Do LLMs understand?

Do LLMs understand?

I’ve avoided this question because I’m not sure we understand what “understanding” is. Today I spent a bit of time, and I think I have a fairly succinct definition:

An entity can understand if it builds a latent model of reality. And:

  1. Can Learn: When presented with new information, the latent model grows more than the information presented, because it’s able to make connections with parts of it’s existing model.
  2. Can Deviate: When things don’t go according to plan, it can use it’s model to find an innovative solution that it didn’t already know, based on it’s latent model.

Further, the quality of the latent model can be measured by how coherent it is. Meaning that, if you probe it in two mostly unrelated areas, it’ll give answers that are logically consistent with the latent model.

I think there’s plenty of evidence that LLMs are currently doing all of this.

But first..

Latent Model

Mental model. That’s all I mean. Just trying to avoid anthropomorphizing more than necessary.

This is the most widely accepted part of this. Latent just means that you can’t directly observe it. Model just means that it’s a system of approximating the real world.

For example, if you saw this:

a dotted 3‑D sphere—the discrete points line up to read unmistakably as a ball while keeping that airy, voxel‑like feel. Let me know if you’d like tweaks!

You probably identify it immediately as a sphere even though it’s just a bunch of dots.

A latent model is the same thing, just less observable. Like you might hold a “map” of your city in your head. So if you’re driving around and a street gets shut down, you’re not lost, you just refer to your latent model of your city and plan a detour. But it’s not exactly a literal image like Google maps. It’s just a mental model, a latent model.

Sycophancy causes incoherence

From 1979 to 2003, Saddam Hussein surrounded himself with hand‑picked yes‑men who, under fear of death, fed him only flattering propaganda and concealed dire military or economic realities. This closed echo chamber drove disastrous miscalculations—most notably the 1990 invasion of Kuwait and his 2003 standoff with the U.S.—that ended in his regime’s collapse and his own execution.

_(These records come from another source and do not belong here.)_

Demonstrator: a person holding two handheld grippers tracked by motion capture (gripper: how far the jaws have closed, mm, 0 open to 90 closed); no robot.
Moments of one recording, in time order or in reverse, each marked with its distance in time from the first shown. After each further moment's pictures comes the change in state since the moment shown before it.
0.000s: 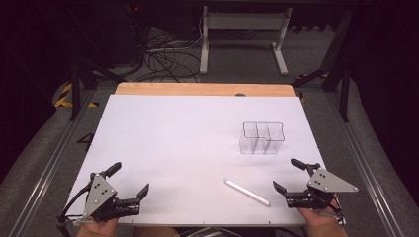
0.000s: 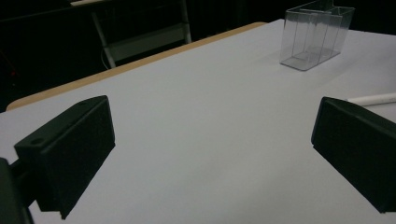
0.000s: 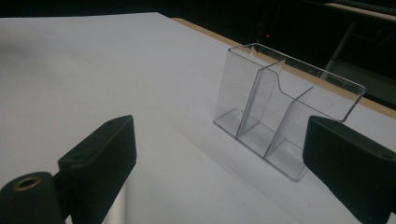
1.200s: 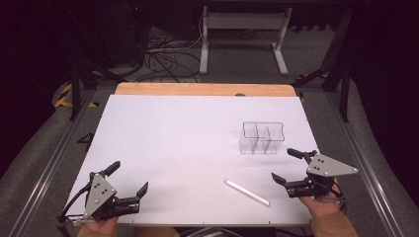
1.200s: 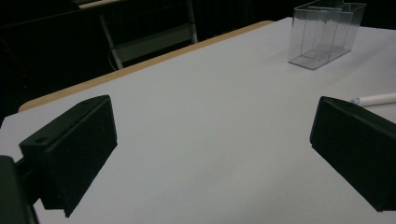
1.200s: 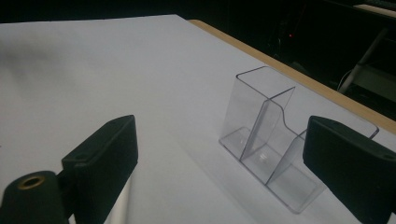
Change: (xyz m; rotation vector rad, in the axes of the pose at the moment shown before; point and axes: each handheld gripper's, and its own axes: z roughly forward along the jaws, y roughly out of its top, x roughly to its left) left arm 0.001 0.000 0.002 0.005 0.027 0.014; right arm -0.018 0.035 0.010 0.026 0.094 -0.035
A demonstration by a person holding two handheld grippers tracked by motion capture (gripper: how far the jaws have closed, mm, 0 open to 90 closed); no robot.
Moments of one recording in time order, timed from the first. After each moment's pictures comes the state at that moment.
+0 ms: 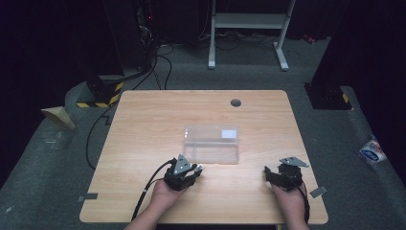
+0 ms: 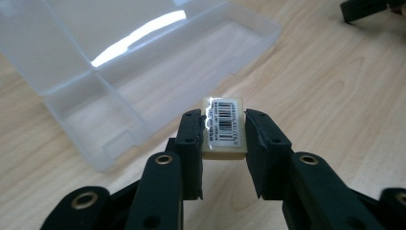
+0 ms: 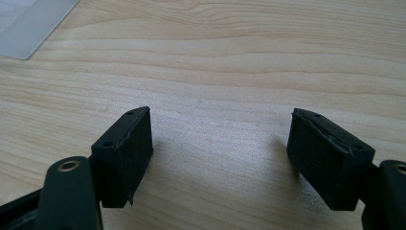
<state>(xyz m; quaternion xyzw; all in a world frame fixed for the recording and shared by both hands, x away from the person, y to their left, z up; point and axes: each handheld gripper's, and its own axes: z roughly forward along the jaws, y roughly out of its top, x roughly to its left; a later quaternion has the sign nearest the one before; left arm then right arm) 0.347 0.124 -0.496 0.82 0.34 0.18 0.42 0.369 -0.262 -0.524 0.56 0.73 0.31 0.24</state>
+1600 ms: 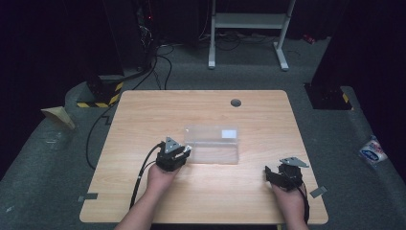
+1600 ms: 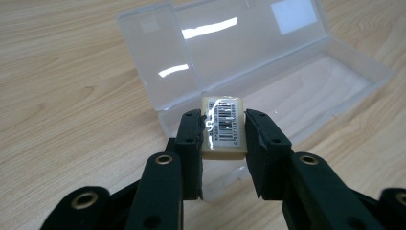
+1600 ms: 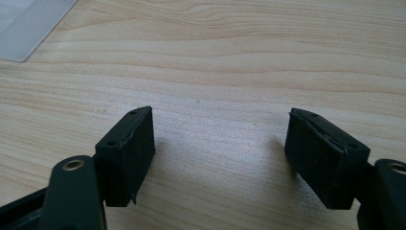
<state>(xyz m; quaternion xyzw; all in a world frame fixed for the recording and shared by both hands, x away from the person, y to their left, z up) 0.396 0.150 -0.490 0.77 0.44 0.21 0.41 0.368 -0.261 -0.524 0.56 0.73 0.31 0.25</state>
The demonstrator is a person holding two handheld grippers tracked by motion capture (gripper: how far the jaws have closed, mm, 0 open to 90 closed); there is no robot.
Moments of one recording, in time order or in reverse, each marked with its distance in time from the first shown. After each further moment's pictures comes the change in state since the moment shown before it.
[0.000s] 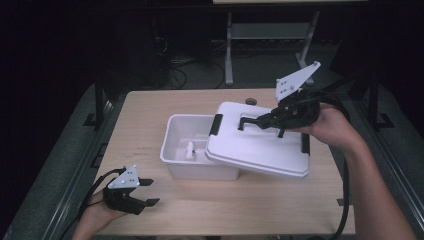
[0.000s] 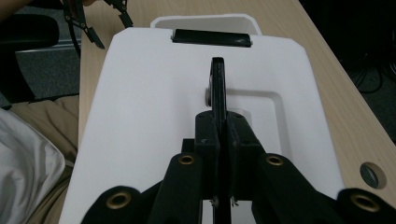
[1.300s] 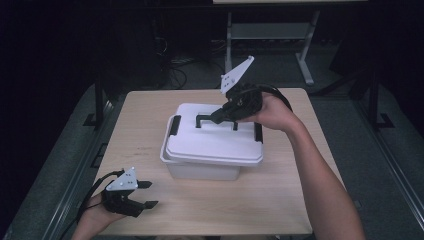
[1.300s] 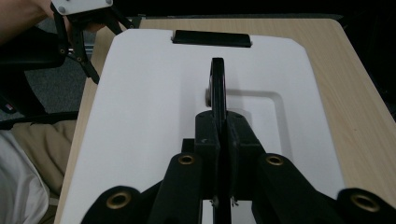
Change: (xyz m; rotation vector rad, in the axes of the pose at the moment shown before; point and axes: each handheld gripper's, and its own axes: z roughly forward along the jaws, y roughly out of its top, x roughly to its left) left arm -0.002 -0.007 -0.001 0.002 -0.005 -0.019; right arm -0.023 0.064 0.093 -0.019 0.141 -0.087
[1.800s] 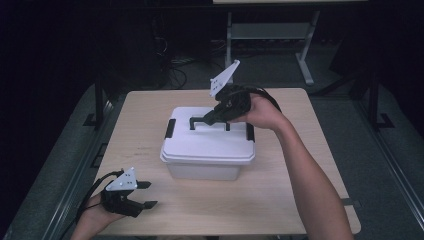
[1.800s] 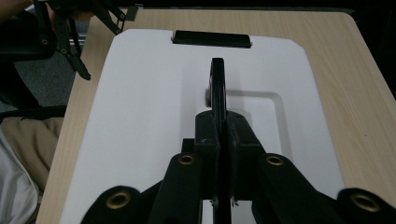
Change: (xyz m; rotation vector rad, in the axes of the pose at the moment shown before) left arm 0.001 -0.002 -0.001 0.007 0.003 0.001; right arm -0.013 0.004 0.030 0.037 0.023 -0.017
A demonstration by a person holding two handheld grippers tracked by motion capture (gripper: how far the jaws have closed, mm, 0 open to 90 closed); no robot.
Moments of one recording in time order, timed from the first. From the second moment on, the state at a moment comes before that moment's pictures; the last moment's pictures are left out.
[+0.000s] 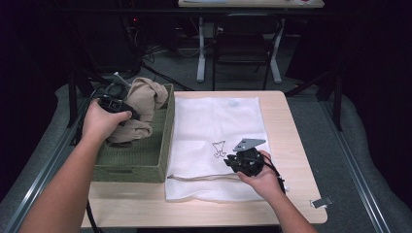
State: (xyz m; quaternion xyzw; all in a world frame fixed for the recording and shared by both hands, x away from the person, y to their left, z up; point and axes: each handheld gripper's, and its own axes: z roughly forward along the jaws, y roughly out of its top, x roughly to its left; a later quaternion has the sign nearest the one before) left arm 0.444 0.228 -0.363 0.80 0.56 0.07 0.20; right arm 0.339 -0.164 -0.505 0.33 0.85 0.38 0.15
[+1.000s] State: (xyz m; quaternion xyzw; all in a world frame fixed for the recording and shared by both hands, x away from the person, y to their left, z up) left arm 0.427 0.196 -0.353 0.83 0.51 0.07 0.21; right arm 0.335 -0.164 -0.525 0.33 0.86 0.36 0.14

Just like with Saddam, sycophancy causes the LLM to diverge from it’s true latent model, which causes incoherence. And so, the amount of understanding decreases.

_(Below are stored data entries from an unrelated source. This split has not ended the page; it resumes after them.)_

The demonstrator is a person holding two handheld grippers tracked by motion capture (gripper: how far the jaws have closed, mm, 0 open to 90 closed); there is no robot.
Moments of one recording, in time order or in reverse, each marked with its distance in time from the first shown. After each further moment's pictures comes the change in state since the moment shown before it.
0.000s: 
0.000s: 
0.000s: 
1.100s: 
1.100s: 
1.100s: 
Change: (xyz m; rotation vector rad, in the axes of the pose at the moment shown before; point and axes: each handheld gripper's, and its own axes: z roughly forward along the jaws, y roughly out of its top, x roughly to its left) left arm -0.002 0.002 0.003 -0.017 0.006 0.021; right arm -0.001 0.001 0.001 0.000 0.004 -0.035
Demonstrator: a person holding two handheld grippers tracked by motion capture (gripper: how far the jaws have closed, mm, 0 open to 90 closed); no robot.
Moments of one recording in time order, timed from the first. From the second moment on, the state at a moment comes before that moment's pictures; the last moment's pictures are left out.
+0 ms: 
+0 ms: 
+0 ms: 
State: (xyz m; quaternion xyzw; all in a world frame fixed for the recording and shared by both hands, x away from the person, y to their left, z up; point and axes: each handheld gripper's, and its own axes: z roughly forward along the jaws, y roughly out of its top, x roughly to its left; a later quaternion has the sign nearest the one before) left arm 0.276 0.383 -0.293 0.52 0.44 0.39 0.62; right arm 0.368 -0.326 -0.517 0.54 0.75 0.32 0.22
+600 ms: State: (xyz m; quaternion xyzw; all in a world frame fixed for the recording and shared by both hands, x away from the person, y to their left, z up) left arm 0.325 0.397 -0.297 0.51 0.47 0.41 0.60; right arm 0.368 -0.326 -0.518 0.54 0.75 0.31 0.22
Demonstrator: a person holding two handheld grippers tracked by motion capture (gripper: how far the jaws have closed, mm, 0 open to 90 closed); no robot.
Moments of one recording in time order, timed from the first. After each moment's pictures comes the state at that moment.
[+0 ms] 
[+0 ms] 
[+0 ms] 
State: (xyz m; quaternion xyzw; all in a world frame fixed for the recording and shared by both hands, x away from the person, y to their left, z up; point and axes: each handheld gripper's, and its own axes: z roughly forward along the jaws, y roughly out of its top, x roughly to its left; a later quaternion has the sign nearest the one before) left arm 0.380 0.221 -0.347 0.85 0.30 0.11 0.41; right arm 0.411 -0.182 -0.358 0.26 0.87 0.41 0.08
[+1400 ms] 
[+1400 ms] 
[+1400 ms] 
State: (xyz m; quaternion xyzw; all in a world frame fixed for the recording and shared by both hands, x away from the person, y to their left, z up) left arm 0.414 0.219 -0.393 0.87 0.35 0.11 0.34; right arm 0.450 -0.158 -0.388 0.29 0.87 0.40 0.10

Embedding models demonstrate latent models

Otherwise they wouldn’t work.

The word2vec paper famously showed that the embedding of “king - man + woman” is close to the embedding for “queen” (in embedding space). In other words, embeddings model the meaning of the text.

That was in 2015, before LLMs. It wasn’t even that good then, and the fidelity of that latent model has dramatically increased with the scale of the model.

In-context learning (ICL) demonstrates they can learn

ICL is when you can teach a model new tricks at runtime simply by offering examples in the prompt, or by telling it new information.

In the GPT-3 paper they showed that ICL improved as they scaled the model up from 125M to 175B. When the LLM size increases, it can hold a larger and more complex latent model of the world. When presented with new information (ICL), the larger model is more capable of acting correctly on it.

Makes sense. The smarter you get, the easier it is to get smarter.

Reasoning guides deviation

When models do Chain of Thought (CoT), they second guess themselves, which probes it’s own internal latent model more deeply. In (2), we said that true understanding requires that the LLM can use it’s own latent model of the world to find innovative solutions to unplanned circumstances.

A recent Jan-2025 paper shows that this is the case.

Misdirection: Performance != Competance

A large segment of the AI-critical use this argument as evidence. Paraphrasing:

Today’s image-recognition networks can label a photo as “a baby with a stuffed toy,” but the algorithm has no concept of a baby as a living being – it doesn’t truly know the baby’s shape, or how that baby interacts with the world.

This was in 2015 so the example seems basic, but the principle is still being applied in 2025.

The example is used to argue that AI isn’t understanding, but it merely cherry-picks a single place where the AI’s latent model of the world is inconsistent with reality.

I can cherry pick examples all day long of human’s mental model diverging from reality. Like you take the wrong turn down a street and it takes you across town. Or you thought the charasmatic candidate would do good things for you. On and on.

Go the other way, prove that there are areas where AI’s latent model matches reality.

But that’s dissatisfying, because dolphins have a mental model of the sea floor, and tiny ML models have areas where they do well, and generally most animals have some aspect of the world that they understand.

Conclusion

Why are we arguing this? I’m not sure, it comes up a lot. I think a large part of it is human exceptionalism. We’re really smart, so there must be something different about us. We’re not just animals.

But more generally, AI really is getting smart, to a point that starts to feel more uncomfortable as it intensifies. We have to do something with that.